On 25 September two Mossad hitmen were waiting for Mashal to get to his office in Amman and, when he showed up, they approached him from behind and tried to spray him with the lethal poison. They partly succeeded, but Mashal managed to run away from his assailants and the two were apprehended by Jordanian police who, coincidentally, were nearby. King Hussein was livid. He demanded that Netanyahu provide details of the poison used against Mashal and that the antidote be handed over to save his life, to which Netanyahu, concerned that the crisis might lead to a further deterioration in relations with Jordan, agreed. The king also insisted that Israel release from prison a number of Palestinians, including the founding leader of Hamas, Sheikh Ahmed Yassin. Netanyahu had little choice but to agree and, 12 days after the disastrous operation to kill Mashal, a series of helicopters flew from Israel to Jordan and back; in one of them, the released Mossad agents and, in the other, Sheikh Yassin and 20 freed Hamas prisoners. The Mashal affair had a direct effect, particularly, on the Gaza Strip, as Sheikh Yassin, who returned to Gaza, became a focal point in the Hamas campaign against Israel until his assassination in an Israeli helicopter attack on 22 March 2004. As for Mashal, after surviving the attempt on his life, thanks to the antidote provided by the Israelis, he returned to his duties as an important Hamas operator. At the time of writing, and following Netanyahu’s pledge to kill him, Mashel is back on the Mossad’s hit list.

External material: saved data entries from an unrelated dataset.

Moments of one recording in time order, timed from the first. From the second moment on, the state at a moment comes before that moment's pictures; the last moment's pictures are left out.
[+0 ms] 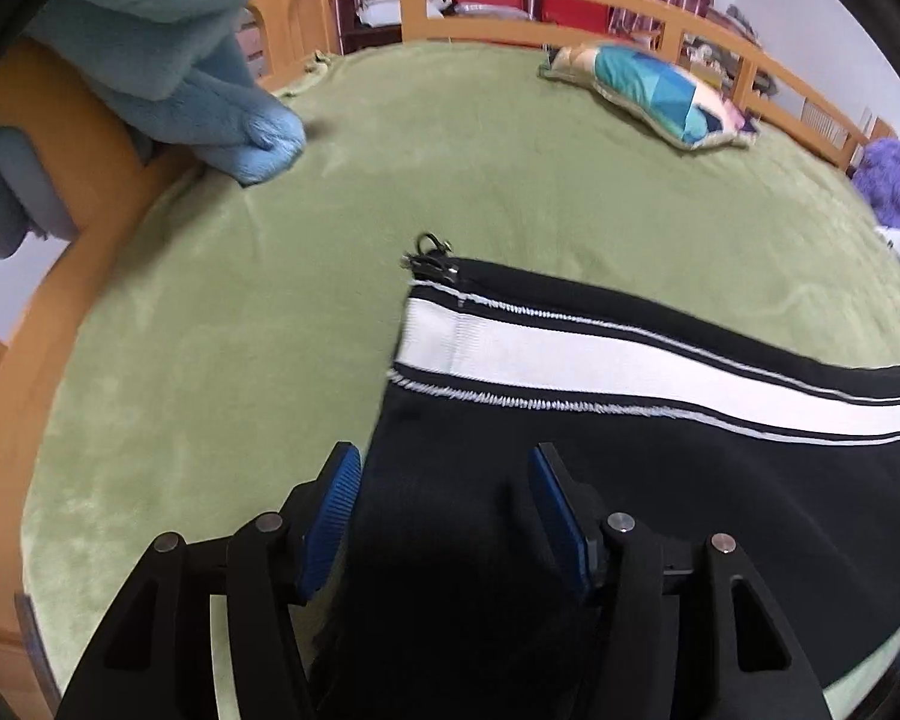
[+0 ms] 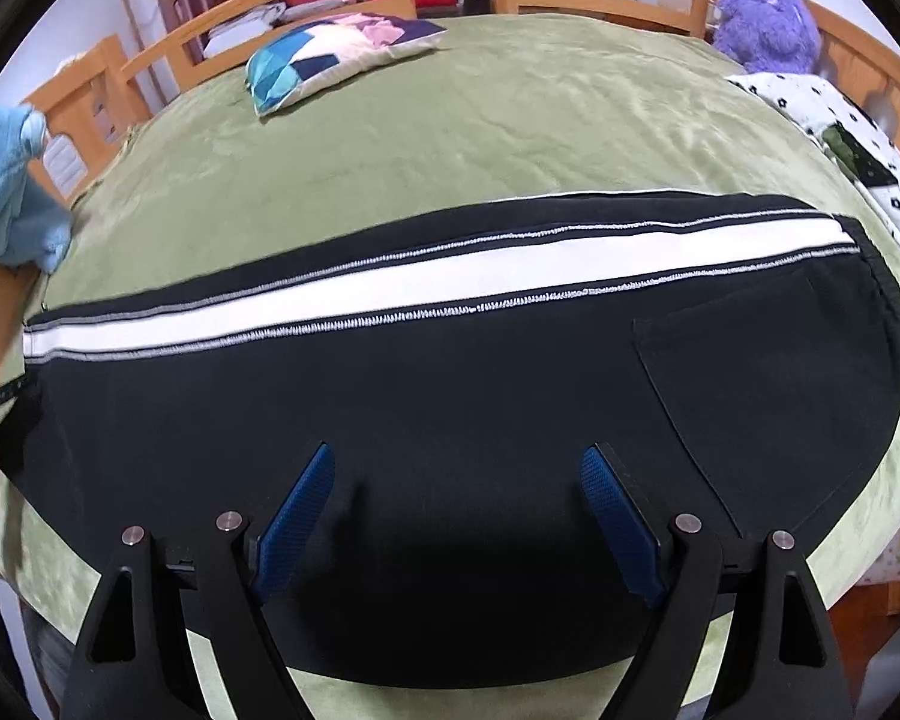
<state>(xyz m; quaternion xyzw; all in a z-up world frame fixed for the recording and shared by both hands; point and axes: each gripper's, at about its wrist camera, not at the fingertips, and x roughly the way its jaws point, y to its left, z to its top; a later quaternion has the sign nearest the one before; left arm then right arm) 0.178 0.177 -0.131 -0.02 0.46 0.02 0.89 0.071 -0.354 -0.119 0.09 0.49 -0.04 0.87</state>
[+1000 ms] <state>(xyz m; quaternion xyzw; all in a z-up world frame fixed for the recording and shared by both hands) 0.132 0.233 -0.194 -0.24 0.46 0.00 0.85 0.066 -0.315 -0.120 0.09 0.49 -0.04 0.87</state>
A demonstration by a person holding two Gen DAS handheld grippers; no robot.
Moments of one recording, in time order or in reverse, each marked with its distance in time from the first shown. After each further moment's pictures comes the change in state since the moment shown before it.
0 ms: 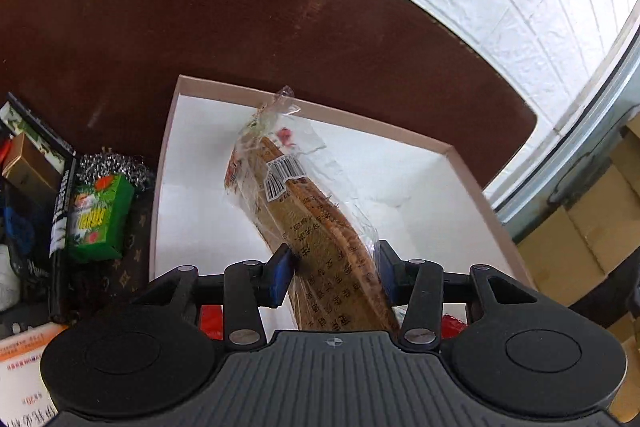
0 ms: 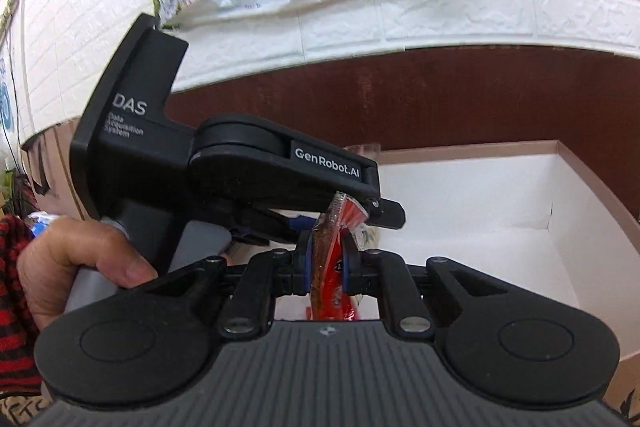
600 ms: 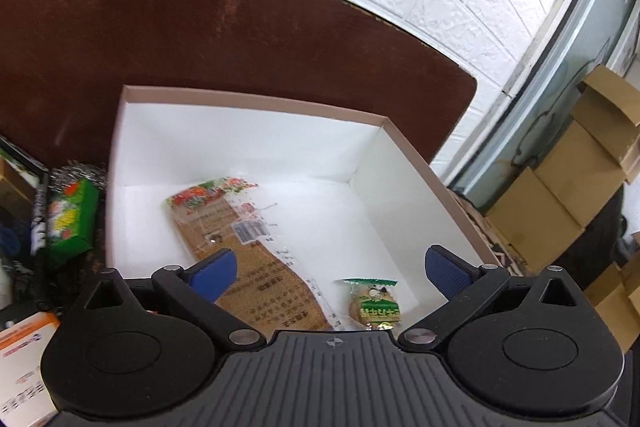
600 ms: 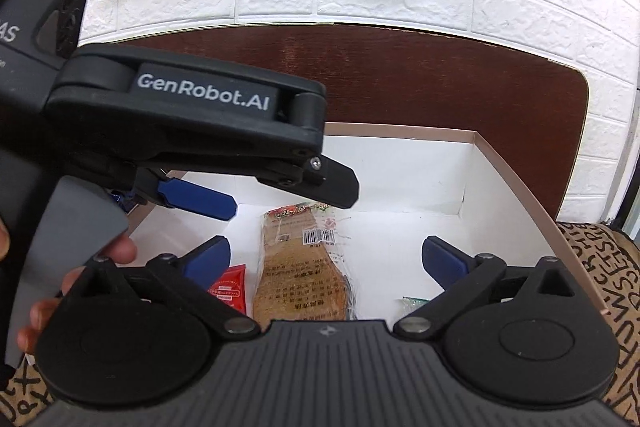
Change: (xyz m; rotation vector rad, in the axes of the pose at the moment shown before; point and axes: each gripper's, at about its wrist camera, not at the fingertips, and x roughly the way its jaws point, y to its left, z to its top) left arm -0.032 -0.032 -0.020 0.133 0.012 -0.088; right arm -0.019 -0.001 -0.011 -0.082 0.062 -0.269
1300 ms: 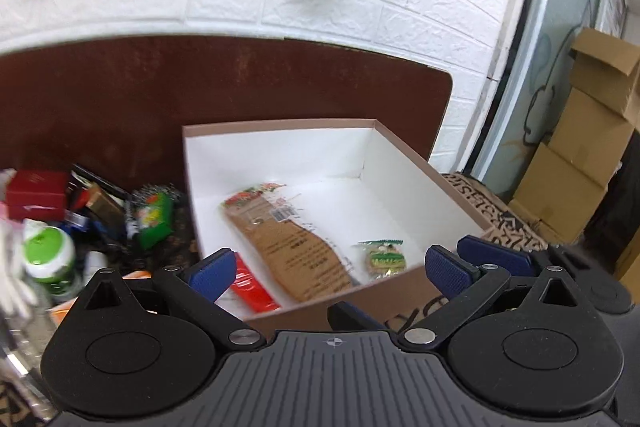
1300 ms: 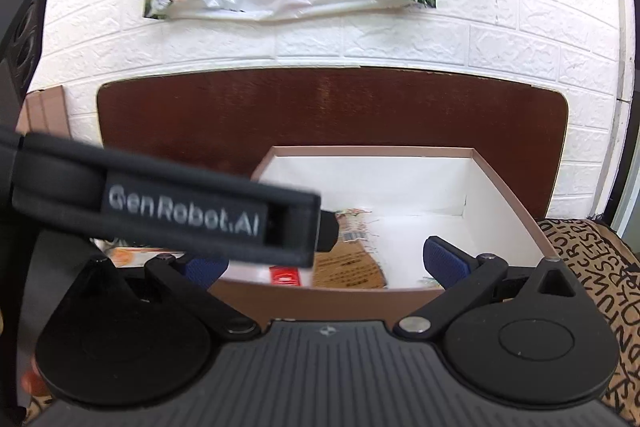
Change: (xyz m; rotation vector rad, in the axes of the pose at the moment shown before) left arm -0.117 -0.046 -0.058 0.189 -0.090 0.143; right arm -0.086 0.042 0.007 0.029 -0.050 0.020
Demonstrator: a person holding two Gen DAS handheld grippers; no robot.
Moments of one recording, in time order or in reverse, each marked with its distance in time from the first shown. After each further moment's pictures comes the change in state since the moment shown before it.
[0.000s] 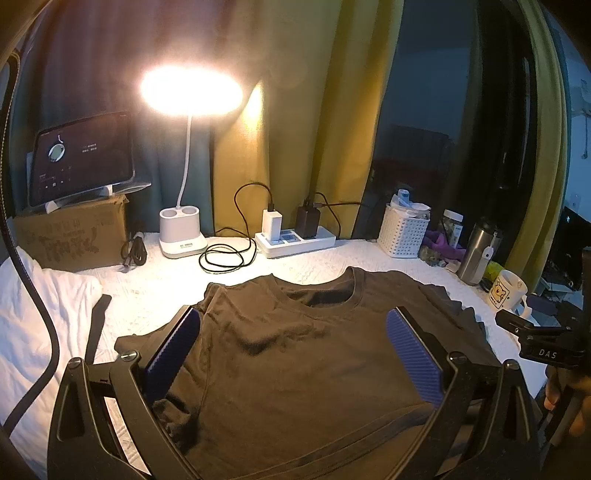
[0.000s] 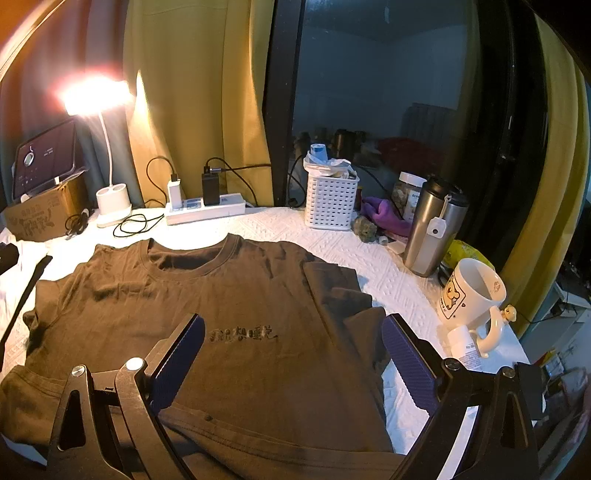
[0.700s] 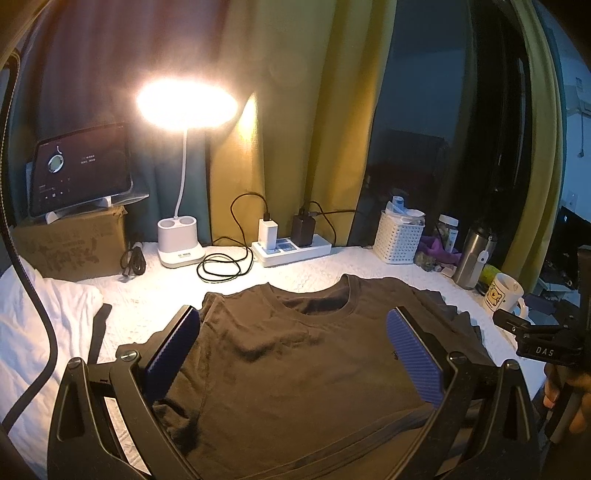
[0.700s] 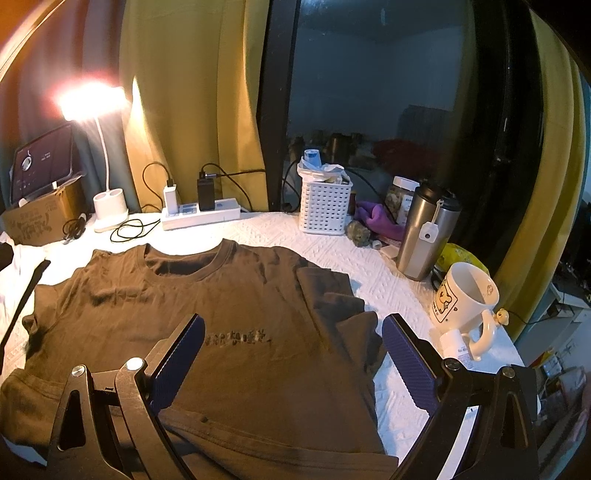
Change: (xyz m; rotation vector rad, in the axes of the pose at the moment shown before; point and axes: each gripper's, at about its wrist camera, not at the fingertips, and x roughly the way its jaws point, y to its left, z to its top) left arm -0.008 -0.004 0.005 0.012 -0.027 -0.006; right arm -0.005 -0.006 0.008 0.007 -0.002 -0.014
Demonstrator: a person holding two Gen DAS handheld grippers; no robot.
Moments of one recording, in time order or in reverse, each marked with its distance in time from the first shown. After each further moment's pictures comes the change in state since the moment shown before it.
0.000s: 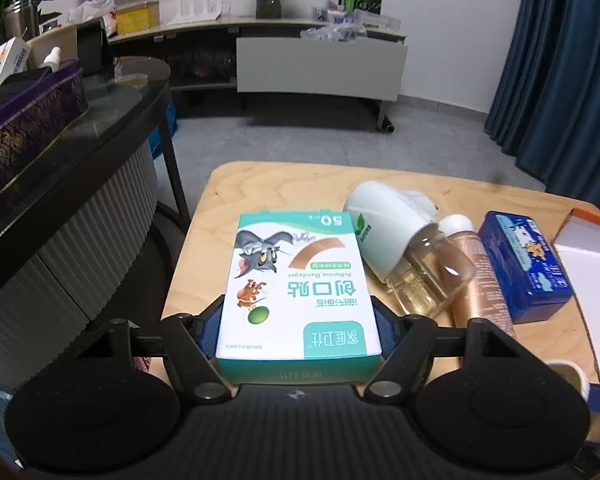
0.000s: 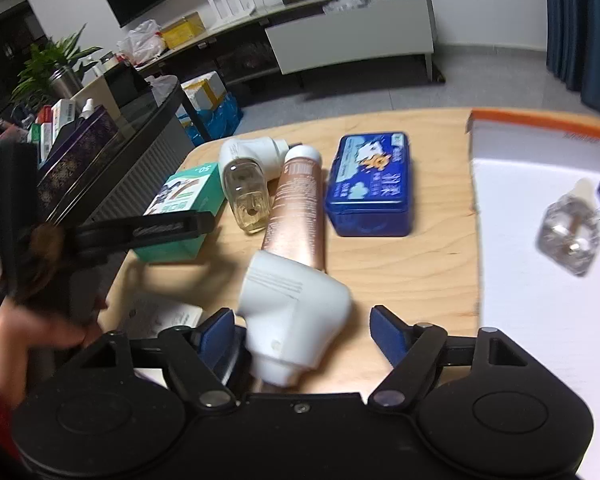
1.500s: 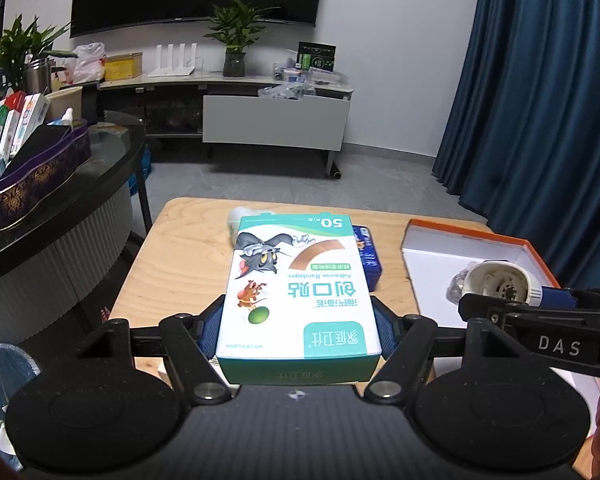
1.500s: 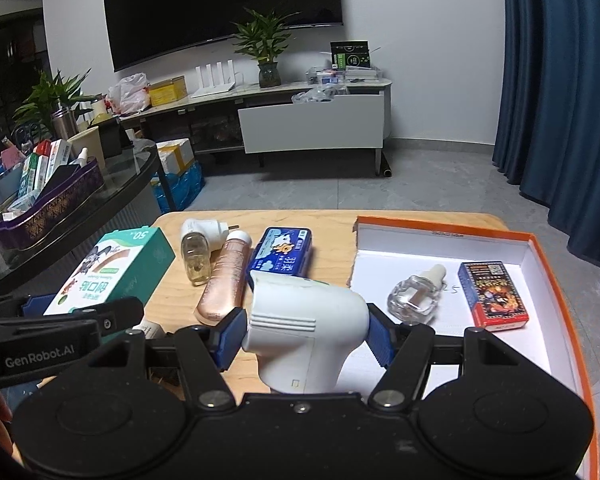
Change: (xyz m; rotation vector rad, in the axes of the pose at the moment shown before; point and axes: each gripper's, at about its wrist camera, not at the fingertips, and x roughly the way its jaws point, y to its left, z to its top) left arm -0.130 -0.075 -0.044 -0.013 -0.154 -0.087; right arm -0.131 -0.027 -0.028 -0.136 -0.282 -0.185
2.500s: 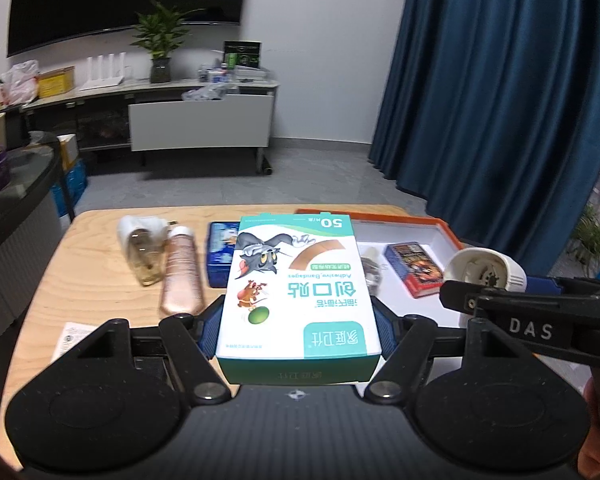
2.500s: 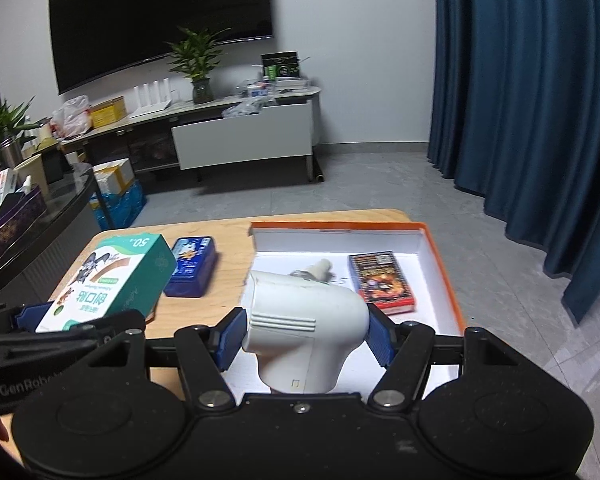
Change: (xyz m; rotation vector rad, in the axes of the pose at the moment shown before) left arm 0.000 -0.076 -0.013 0.102 0.009 -0.153; right arm -0.047 -0.071 -0.013 0.090 -0.031 -0.162
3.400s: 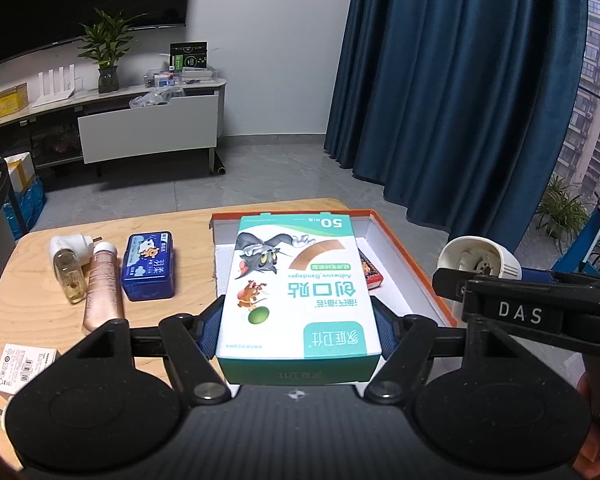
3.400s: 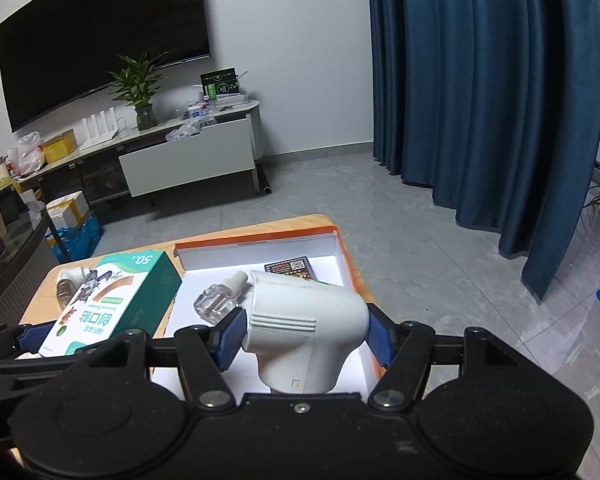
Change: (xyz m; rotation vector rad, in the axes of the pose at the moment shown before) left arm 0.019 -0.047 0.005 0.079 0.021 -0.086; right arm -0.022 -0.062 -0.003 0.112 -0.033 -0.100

When Netanyahu’s instruction to assassinate Hamas operatives worldwide gets under way, it is likely that the Mossad campaign will bear a resemblance to ‘Operation Wrath of God’, in that it would be an ongoing operation which might last months, even years. Qatar, where many of Mossad’s potential targets reside, is the only country close enough to Hamas in Gaza to communicate with it and it is the key mediator between Israel and Hamas-Gaza on the release of Israeli hostages held there. Therefore, it is unlikely that, for the time being, Mossad will operate on Qatari soil against Hamas leaders, lest Qatar turns its back on Israel, at a time, when Israel desperately needs it to help freeing its hostages.

And yet, in spite of the likely delay in the execution of the assassination mission, if I were a Hamas operative living abroad, in Qatar or elsewhere, I would have taken the necessary precautions to protect myself – just in case.